What the exercise asks » Check every line below for the word "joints" and copy each one that has it.

Extracted records »
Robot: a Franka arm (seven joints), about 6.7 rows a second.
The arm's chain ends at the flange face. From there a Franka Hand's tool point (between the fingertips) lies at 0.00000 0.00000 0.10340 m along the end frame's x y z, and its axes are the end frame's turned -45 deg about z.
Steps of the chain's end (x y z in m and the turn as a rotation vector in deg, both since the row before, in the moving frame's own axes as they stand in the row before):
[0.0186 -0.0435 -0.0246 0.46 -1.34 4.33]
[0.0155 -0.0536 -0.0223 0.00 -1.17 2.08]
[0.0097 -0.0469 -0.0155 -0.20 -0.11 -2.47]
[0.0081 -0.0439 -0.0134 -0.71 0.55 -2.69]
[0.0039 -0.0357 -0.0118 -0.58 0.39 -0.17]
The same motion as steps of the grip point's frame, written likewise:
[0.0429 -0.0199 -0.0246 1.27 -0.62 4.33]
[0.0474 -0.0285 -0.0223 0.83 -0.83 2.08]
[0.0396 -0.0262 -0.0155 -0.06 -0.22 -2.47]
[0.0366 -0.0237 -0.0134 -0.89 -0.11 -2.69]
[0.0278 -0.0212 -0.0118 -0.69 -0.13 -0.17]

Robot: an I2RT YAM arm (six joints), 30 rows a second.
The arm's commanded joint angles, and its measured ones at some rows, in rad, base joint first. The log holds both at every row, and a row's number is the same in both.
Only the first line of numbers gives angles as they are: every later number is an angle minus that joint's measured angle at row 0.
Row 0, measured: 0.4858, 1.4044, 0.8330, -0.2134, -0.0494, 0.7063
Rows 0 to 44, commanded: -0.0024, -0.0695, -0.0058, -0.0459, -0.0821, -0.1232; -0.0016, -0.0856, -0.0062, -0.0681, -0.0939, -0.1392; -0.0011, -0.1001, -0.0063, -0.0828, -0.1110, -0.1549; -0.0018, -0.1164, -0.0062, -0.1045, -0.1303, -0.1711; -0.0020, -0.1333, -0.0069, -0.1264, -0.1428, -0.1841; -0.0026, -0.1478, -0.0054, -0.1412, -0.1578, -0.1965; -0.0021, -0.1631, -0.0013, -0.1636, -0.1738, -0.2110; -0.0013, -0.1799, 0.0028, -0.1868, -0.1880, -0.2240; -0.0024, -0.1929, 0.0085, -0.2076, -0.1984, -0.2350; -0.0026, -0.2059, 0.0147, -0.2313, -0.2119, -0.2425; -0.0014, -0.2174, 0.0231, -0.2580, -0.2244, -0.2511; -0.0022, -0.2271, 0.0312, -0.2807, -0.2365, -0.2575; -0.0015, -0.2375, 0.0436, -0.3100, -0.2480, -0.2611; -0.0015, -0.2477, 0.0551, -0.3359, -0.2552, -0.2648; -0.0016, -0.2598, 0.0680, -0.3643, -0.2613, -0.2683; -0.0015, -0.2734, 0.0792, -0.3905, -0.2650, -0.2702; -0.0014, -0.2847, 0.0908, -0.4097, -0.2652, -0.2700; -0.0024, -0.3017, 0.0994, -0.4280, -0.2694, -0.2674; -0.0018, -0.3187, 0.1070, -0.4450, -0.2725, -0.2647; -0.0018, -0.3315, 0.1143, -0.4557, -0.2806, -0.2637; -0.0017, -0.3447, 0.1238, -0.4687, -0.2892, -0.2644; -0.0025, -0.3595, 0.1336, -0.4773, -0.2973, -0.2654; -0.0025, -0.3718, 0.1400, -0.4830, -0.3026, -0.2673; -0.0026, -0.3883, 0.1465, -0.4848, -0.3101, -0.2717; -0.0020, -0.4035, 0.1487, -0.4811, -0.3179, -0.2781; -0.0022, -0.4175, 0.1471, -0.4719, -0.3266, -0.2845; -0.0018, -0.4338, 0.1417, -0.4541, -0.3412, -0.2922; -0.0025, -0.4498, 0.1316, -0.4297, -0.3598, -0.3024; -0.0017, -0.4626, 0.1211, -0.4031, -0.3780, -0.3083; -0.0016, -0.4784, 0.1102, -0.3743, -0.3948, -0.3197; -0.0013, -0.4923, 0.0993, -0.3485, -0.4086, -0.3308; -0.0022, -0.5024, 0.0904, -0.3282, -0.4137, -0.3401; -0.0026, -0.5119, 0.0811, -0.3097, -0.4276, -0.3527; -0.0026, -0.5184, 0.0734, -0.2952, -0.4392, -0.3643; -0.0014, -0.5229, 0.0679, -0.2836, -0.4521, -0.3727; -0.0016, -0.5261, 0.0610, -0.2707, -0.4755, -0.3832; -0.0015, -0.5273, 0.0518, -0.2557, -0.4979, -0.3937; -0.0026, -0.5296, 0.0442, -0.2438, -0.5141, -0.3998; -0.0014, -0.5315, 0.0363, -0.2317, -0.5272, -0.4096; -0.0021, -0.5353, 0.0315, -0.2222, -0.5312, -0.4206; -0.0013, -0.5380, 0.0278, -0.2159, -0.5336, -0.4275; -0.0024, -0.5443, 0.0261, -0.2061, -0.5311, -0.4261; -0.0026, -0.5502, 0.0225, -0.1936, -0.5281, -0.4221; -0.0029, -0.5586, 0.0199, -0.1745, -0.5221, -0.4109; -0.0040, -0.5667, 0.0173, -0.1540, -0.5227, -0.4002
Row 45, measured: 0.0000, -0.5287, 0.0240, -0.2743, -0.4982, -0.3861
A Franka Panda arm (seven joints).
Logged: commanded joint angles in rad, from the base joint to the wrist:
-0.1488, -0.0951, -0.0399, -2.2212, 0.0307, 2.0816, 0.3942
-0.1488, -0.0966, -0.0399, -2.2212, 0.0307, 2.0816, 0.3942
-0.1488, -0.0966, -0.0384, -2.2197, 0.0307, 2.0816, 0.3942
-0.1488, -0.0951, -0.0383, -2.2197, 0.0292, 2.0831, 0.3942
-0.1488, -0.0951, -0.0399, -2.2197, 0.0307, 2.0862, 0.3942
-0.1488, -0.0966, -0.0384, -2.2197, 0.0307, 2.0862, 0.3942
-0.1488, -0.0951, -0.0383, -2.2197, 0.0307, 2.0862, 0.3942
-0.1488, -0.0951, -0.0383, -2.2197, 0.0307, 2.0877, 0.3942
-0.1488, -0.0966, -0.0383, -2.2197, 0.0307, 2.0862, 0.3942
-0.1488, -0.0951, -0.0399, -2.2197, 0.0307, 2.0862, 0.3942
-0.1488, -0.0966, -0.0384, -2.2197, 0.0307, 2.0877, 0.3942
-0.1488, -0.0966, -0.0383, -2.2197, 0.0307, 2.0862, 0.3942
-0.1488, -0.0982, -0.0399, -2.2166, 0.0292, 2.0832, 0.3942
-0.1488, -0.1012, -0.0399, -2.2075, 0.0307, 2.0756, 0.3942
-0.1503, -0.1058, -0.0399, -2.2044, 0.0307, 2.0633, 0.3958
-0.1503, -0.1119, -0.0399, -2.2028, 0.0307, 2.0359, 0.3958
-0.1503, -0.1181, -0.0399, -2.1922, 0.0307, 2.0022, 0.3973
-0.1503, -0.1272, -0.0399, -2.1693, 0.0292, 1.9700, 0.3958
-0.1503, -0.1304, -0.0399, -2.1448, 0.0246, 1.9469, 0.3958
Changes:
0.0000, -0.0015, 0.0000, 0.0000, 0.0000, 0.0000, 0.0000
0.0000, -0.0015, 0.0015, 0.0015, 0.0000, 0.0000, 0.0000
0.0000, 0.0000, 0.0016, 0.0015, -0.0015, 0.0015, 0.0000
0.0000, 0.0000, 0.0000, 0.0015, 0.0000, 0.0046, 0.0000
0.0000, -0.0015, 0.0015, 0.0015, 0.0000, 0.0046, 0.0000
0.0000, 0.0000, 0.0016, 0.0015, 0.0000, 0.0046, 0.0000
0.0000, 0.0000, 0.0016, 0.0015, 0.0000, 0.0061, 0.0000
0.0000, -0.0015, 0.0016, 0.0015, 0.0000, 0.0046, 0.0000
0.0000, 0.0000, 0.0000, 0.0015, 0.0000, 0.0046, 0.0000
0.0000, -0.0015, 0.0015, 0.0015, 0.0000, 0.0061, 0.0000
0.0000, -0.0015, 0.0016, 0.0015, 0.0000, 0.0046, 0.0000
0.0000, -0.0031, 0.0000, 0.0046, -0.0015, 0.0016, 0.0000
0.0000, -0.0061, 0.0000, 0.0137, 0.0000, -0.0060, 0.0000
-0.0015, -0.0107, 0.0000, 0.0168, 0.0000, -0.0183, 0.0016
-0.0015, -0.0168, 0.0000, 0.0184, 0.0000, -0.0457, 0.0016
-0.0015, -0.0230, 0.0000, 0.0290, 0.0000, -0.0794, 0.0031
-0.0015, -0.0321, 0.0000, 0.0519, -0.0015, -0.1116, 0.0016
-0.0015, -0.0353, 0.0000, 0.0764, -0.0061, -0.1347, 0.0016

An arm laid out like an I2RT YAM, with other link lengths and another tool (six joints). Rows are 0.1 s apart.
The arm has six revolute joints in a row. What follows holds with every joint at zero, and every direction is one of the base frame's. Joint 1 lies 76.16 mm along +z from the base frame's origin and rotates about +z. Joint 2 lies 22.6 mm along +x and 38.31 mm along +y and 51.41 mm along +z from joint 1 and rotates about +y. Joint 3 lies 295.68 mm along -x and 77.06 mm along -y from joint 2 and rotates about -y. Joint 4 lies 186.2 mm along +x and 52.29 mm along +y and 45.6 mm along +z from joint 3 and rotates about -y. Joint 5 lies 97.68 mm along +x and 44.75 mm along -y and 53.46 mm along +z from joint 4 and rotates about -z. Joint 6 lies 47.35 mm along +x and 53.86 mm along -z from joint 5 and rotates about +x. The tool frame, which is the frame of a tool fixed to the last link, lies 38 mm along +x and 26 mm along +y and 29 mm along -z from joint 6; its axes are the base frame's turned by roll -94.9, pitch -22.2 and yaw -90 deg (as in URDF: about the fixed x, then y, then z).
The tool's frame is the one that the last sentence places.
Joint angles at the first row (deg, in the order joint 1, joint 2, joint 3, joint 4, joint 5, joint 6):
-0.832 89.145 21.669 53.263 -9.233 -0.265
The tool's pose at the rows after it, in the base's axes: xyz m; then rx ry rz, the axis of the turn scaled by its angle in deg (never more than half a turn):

Worked solution »
Robot: a Franka arm (seven joints), about 6.7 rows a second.
Robot: an I2RT YAM arm (six joints), 30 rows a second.
A Franka Panda arm (seven joints).
An arm laid out like an I2RT YAM, with other link lengths and another tool (six joints). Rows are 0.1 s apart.
The arm has six revolute joints in a row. What follows holds with every joint at zero, and every direction is one of the base frame's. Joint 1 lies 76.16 mm along +z from the base frame's origin and rotates about +z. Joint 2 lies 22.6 mm along +x and 38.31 mm along +y and 51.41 mm along +z from joint 1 and rotates about +y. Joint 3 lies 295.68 mm along -x and 77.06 mm along -y from joint 2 and rotates about -y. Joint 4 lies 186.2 mm along +x and 52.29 mm along +y and 45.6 mm along +z from joint 3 and rotates about -y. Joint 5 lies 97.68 mm along +x and 44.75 mm along -y and 53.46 mm along +z from joint 4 and rotates about -z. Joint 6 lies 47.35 mm along +x and 53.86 mm along -z from joint 5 and rotates about +x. The tool frame, which is the frame of a tool fixed to the last link, lies 38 mm along +x and 26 mm along +y and 29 mm along -z from joint 6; its axes are the base frame's turned by roll -94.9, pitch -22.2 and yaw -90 deg (as in URDF: about the fixed x, then y, then z).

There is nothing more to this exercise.